At this point, all you have to do is go back to the Speech Synthesis section, select the voice you want to use, and paste the text you want to generate.
Depending on your subscription level, you can generate chunks of 2,500 characters or 5,000 characters. No more. So, there’s still a lot of manual work involved.
The alternative is to subscribe to their Independent Publisher plan, which allows you to generate text via an API, automating the whole process.
During this test, I discovered that you can upload text that contains HTML tags and ElevenLabs will safely ignore most of them. Of course, it will consume some of your character quota, but it might speed up your workflow. But, in some cases like the summary of the Issue, the use of HTML tags improved the situation, forcing the synthetic voice to pause at the right places.
Overall, it was a very laborious process that took many hours.
In part, because I had to re-generate the same segment multiple times as I learned how the synthetic voice would react to things like quotes, ellipses, HTML tags, and more. Once learned that, it was a straightforward job.

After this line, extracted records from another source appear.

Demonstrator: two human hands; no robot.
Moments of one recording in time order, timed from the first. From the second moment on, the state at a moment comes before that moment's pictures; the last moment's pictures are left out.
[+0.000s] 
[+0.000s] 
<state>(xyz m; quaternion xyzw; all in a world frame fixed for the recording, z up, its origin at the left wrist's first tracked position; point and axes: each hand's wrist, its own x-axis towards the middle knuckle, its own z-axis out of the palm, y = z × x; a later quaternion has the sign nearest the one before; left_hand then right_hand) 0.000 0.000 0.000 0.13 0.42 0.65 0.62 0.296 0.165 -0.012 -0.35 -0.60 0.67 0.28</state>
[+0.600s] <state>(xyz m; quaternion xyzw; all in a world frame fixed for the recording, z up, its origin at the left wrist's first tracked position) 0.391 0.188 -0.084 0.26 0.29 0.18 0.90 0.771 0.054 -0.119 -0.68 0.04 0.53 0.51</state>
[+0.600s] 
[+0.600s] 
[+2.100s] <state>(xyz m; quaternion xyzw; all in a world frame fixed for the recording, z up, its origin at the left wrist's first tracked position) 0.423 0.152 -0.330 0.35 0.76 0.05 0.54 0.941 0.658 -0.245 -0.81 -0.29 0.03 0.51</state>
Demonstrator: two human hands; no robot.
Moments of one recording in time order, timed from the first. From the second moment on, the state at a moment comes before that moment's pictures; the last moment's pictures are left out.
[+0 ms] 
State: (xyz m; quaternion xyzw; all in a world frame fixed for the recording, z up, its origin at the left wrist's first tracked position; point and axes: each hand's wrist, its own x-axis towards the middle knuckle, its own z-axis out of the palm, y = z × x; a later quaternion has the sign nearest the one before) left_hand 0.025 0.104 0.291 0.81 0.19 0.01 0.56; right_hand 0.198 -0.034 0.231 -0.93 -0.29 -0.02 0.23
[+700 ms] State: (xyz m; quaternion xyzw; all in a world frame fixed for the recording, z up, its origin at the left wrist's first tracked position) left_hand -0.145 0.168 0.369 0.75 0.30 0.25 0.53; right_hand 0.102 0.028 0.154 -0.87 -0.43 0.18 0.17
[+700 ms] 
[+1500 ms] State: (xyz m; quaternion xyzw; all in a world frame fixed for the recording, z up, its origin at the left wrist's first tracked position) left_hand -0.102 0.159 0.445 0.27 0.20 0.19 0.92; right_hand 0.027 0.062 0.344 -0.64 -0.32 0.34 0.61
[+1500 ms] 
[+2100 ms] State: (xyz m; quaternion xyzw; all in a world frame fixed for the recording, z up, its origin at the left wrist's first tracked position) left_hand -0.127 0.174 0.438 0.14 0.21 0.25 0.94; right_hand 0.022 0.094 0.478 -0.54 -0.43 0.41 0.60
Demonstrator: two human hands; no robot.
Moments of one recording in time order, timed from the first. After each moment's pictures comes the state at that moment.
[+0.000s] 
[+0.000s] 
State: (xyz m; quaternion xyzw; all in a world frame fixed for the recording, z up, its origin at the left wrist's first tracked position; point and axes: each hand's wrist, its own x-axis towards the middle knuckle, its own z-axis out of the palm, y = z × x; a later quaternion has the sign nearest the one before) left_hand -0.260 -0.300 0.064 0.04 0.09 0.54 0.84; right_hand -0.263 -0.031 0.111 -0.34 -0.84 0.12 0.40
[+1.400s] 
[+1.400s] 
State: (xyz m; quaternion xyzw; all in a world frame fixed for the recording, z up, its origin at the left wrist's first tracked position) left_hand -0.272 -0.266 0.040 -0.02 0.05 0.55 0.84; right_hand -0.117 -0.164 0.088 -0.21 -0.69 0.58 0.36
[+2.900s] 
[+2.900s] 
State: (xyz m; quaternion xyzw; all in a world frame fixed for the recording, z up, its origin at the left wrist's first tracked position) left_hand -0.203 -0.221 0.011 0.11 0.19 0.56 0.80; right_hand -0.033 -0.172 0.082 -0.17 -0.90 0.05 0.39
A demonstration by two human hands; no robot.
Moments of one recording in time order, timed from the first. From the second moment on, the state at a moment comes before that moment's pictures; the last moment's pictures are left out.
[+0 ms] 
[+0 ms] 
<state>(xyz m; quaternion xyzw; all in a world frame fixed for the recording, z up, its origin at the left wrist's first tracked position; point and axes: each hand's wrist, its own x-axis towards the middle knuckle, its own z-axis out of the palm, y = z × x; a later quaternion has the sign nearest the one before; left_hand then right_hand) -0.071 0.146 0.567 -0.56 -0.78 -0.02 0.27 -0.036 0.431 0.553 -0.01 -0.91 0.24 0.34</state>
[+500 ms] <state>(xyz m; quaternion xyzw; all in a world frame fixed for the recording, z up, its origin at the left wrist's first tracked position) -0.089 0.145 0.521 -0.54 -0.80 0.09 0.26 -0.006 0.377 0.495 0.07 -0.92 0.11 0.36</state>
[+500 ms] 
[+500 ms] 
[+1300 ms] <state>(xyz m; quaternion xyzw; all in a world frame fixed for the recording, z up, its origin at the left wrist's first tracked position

In part, because I had to edit the voice segments together in a somewhat final product, which is here (and at the top of the Free Edition):
Let me know what you think by replying to this email.
As you’ll find out, especially if you compare what you hear with what you read, the result is not perfect. The synthetic voice still struggles a bit in giving the right intonation to questions, and certain pauses are either too long or too short.
Additionally, it’s impossible to understand when a quote ends and my writing starts.
You could say that the whole speech could be a little more expressive. While true, it’s worth remembering that many human beings are significantly less expressive than the voice I selected.
Overall, I think I obtained an impressive quality. In one year, synthetic voices might become truly indistinguishable from human voices.
The most important thing that you need to keep in mind is this: the whole process can be automated.
We are entering uncharted territory for our species, where various incarnations of generative AI, producing text, images, voices, and soon music and entire films, will be able to churn out entertainment and information at a speed that is impossible to match with human labor.